**DATA PROVIDED**
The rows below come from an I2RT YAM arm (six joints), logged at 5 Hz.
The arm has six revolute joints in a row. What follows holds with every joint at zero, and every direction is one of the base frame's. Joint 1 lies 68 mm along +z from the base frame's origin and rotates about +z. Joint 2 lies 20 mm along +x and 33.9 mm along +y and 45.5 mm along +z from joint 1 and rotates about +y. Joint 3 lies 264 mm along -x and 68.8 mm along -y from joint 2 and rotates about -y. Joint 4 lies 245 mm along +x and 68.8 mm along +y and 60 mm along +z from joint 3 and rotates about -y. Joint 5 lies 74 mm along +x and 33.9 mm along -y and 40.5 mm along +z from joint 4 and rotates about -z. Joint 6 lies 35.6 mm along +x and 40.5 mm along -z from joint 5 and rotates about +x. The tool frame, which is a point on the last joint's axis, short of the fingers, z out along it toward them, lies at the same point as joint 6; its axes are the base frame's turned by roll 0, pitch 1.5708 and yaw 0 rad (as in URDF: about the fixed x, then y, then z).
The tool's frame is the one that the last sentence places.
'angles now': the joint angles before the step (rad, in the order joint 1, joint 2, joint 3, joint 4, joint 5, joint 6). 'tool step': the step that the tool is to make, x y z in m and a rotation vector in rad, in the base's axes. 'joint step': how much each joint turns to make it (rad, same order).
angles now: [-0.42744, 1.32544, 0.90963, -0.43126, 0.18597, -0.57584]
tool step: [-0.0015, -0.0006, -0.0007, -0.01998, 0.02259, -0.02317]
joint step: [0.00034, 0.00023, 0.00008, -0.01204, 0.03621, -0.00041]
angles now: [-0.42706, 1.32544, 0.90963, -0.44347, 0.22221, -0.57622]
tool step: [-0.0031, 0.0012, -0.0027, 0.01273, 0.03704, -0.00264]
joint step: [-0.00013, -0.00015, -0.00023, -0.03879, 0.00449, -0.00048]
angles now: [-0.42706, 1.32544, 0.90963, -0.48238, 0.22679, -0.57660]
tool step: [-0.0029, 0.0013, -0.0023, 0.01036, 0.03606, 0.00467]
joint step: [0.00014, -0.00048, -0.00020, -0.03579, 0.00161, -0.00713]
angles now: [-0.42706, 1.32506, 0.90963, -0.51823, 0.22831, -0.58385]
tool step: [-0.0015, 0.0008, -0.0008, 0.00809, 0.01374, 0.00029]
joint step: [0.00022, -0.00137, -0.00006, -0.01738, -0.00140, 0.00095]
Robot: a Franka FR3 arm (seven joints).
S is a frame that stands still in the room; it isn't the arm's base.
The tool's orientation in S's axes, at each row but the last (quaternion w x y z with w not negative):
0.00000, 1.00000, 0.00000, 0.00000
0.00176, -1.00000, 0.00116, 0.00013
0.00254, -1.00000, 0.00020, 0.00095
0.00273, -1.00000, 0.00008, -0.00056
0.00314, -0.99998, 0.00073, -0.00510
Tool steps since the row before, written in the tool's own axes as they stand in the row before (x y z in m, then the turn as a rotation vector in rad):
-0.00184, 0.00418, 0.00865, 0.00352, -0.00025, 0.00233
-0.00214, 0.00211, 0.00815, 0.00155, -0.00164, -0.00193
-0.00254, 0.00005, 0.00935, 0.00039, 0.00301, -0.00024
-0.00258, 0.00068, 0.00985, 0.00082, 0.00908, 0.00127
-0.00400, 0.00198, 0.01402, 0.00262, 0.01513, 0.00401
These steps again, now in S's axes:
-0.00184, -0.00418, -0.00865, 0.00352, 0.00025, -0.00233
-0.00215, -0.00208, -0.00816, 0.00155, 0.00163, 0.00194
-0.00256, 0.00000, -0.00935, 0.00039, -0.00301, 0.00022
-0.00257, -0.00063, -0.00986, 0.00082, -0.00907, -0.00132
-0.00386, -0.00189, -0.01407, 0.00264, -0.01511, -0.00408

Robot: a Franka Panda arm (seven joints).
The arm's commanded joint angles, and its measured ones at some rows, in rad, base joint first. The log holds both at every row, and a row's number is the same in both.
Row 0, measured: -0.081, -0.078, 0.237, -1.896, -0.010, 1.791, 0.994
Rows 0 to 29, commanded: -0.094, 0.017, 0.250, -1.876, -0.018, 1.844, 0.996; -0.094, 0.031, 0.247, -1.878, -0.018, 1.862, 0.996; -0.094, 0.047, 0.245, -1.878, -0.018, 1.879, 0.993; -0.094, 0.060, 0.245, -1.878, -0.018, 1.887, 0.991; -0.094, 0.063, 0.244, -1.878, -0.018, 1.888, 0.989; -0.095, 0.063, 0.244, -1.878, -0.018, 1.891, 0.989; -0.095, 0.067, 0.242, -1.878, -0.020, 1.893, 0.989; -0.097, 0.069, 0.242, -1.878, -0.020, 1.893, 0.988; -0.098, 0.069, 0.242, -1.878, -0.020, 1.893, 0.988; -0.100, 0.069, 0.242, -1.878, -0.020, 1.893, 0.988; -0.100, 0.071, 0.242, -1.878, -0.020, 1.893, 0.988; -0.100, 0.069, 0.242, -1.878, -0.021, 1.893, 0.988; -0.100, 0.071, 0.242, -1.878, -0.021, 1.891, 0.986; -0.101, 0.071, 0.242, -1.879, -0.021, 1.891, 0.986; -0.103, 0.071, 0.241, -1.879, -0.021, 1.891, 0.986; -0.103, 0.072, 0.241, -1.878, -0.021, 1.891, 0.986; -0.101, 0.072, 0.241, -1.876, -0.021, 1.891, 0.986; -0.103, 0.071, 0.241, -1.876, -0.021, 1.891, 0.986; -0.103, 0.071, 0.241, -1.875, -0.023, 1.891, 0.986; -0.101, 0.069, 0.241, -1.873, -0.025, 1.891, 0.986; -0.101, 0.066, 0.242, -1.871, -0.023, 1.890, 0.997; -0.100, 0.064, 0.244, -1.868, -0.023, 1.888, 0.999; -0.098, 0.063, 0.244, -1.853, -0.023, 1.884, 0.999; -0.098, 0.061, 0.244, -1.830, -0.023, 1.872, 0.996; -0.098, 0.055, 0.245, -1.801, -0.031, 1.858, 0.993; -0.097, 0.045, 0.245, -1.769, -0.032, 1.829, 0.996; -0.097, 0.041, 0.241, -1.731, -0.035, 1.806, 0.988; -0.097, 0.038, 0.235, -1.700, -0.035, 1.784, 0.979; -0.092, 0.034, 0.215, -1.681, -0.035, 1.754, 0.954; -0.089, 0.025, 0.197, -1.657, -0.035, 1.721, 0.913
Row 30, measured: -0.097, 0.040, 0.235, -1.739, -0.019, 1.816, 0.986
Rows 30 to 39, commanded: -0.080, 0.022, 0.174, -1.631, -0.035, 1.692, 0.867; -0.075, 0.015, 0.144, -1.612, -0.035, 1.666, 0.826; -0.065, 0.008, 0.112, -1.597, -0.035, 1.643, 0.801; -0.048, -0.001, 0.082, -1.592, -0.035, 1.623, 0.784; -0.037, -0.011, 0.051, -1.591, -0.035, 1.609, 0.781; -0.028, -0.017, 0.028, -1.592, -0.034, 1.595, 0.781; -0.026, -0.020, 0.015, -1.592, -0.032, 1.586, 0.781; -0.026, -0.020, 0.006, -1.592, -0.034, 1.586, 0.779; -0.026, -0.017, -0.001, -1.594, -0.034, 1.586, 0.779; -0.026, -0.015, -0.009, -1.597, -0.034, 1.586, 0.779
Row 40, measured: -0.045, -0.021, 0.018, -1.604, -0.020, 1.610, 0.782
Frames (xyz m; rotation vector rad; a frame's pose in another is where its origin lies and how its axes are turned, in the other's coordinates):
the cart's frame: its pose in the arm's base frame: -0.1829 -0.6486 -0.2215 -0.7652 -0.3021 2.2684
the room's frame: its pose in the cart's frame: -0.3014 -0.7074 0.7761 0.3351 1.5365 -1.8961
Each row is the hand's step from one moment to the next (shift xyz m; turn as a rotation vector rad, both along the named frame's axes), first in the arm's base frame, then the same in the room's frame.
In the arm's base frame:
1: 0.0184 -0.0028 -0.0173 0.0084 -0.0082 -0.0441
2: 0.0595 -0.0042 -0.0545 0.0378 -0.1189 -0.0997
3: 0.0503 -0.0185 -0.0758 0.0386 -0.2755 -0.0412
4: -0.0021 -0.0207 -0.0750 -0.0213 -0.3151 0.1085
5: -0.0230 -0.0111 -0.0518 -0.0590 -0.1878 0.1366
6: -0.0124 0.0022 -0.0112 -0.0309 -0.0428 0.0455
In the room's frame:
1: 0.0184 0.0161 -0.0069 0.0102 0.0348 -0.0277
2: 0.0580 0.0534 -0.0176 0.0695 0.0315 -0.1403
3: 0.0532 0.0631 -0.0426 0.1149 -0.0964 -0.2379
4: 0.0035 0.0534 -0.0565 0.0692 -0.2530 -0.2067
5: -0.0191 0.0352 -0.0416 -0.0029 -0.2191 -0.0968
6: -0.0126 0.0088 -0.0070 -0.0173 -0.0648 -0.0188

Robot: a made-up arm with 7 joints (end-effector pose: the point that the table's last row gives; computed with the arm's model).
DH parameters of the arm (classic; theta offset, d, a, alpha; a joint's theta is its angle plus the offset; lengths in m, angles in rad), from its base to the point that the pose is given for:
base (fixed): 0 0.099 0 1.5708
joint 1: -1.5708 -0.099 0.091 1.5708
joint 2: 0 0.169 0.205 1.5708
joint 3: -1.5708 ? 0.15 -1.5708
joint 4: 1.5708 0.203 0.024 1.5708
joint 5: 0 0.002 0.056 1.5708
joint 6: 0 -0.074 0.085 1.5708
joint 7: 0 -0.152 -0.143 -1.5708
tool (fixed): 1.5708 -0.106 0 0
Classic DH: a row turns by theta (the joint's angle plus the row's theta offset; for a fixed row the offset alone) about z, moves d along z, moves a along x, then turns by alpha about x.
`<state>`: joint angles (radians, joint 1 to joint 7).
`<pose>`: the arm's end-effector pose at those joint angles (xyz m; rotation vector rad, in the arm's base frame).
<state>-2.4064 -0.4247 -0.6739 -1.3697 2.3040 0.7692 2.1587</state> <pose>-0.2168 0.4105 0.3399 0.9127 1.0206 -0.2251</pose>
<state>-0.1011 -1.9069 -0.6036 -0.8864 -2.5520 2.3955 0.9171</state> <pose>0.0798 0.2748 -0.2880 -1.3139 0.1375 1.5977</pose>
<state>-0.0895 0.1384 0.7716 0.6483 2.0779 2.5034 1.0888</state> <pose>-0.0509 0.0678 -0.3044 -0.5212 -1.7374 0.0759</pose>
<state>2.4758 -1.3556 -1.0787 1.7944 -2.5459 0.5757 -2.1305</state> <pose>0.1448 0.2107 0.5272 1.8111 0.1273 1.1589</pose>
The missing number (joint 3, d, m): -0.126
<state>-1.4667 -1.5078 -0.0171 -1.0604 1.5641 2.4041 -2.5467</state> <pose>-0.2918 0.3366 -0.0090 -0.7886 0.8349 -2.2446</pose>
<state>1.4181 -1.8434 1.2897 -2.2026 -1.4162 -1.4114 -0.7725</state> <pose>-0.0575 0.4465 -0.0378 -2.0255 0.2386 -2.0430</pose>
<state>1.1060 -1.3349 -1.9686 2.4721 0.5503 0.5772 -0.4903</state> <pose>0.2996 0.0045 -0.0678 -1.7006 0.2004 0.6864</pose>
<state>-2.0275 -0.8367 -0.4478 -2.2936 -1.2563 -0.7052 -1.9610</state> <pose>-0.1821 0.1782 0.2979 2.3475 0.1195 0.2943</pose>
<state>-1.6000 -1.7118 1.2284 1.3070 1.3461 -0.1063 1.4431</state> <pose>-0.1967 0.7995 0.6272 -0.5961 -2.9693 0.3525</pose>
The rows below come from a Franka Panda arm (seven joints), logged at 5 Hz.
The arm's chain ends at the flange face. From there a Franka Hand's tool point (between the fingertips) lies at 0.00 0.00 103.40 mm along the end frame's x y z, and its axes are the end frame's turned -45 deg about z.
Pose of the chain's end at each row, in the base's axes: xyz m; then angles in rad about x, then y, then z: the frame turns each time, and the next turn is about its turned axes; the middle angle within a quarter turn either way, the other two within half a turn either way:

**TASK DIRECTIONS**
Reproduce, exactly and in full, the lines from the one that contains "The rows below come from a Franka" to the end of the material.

**TASK SOLUTION**
The rows below come from a Franka Panda arm (seven joints), logged at 5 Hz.
The arm's chain ends at the flange face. From there a Franka Hand's tool point (between the fingertips) lies at 0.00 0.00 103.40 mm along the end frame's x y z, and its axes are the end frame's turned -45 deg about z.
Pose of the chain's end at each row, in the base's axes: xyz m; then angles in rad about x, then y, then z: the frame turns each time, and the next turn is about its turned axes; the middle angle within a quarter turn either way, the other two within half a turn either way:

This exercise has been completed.